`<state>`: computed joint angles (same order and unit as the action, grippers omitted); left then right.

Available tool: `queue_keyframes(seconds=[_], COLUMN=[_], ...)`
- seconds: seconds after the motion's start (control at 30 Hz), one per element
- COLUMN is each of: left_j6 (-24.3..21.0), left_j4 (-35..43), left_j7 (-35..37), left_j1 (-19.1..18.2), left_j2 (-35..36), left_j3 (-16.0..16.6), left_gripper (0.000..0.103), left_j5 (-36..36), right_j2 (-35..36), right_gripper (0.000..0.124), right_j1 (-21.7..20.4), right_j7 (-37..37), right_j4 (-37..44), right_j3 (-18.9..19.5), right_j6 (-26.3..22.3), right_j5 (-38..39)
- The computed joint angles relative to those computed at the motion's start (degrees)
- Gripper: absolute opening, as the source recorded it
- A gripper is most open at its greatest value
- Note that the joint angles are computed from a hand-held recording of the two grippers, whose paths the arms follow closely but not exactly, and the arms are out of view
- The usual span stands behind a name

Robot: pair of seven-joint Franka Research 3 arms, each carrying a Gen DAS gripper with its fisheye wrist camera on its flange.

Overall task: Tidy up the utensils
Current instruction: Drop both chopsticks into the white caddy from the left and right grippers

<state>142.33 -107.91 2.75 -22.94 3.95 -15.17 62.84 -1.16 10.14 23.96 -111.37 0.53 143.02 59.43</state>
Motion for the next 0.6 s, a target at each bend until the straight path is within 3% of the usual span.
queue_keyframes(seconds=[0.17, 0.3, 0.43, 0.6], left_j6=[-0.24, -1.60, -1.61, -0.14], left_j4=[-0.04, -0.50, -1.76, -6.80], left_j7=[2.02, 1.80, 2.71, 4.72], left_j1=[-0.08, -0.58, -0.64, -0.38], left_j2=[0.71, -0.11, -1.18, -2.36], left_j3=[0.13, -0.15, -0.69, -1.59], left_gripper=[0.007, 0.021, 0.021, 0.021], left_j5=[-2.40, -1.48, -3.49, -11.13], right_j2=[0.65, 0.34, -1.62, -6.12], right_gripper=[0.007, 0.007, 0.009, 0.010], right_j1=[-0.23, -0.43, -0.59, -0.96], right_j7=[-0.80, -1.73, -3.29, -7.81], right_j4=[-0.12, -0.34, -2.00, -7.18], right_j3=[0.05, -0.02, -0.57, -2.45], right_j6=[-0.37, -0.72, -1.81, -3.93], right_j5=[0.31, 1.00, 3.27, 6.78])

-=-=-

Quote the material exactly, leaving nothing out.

_Task solution_
`<state>`: computed joint angles (same order and unit as the action, grippers omitted); left then right.

Available tool: `queue_keyframes(seconds=[_], COLUMN=[_], ...)`
- seconds: seconds after the motion's start (control at 30 Hz), one per element
- COLUMN is each of: left_j6 (-24.3..21.0), left_j4 (-35..43), left_j7 (-35..37), left_j1 (-19.1..18.2), left_j2 (-35..36), left_j3 (-16.0..16.6), left_gripper (0.000..0.103), left_j5 (-36..36), right_j2 (-35..36), right_gripper (0.000..0.124), right_j1 (-21.7..20.4), right_j7 (-37..37), right_j4 (-37..44), right_j3 (-18.9..19.5), right_j6 (-26.3..22.3), right_j5 (-38..39)
- The computed joint angles relative to those computed at the motion's start (degrees)
- Gripper: absolute opening, as the source recorded it
- A gripper is most open at its greatest value
- Note that the joint angles are computed from a hand-held recording of the two grippers, whose paths the arms follow closely but not exactly, and the arms are out of view
- The usual span stands behind a name

Robot: pair of seven-joint Franka Research 3 arms, each carrying a Gen DAS gripper with its fisheye wrist camera on its flange.

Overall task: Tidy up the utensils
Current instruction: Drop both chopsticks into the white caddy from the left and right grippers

<state>142.33 -107.91 2.75 -22.94 3.95 -15.17 62.84 -1.16 10.14 23.96 -111.37 0.53 143.02 59.43</state>
Motion for the next 0.6 s, a target at each bend until the straight path is within 3% of the usual span.
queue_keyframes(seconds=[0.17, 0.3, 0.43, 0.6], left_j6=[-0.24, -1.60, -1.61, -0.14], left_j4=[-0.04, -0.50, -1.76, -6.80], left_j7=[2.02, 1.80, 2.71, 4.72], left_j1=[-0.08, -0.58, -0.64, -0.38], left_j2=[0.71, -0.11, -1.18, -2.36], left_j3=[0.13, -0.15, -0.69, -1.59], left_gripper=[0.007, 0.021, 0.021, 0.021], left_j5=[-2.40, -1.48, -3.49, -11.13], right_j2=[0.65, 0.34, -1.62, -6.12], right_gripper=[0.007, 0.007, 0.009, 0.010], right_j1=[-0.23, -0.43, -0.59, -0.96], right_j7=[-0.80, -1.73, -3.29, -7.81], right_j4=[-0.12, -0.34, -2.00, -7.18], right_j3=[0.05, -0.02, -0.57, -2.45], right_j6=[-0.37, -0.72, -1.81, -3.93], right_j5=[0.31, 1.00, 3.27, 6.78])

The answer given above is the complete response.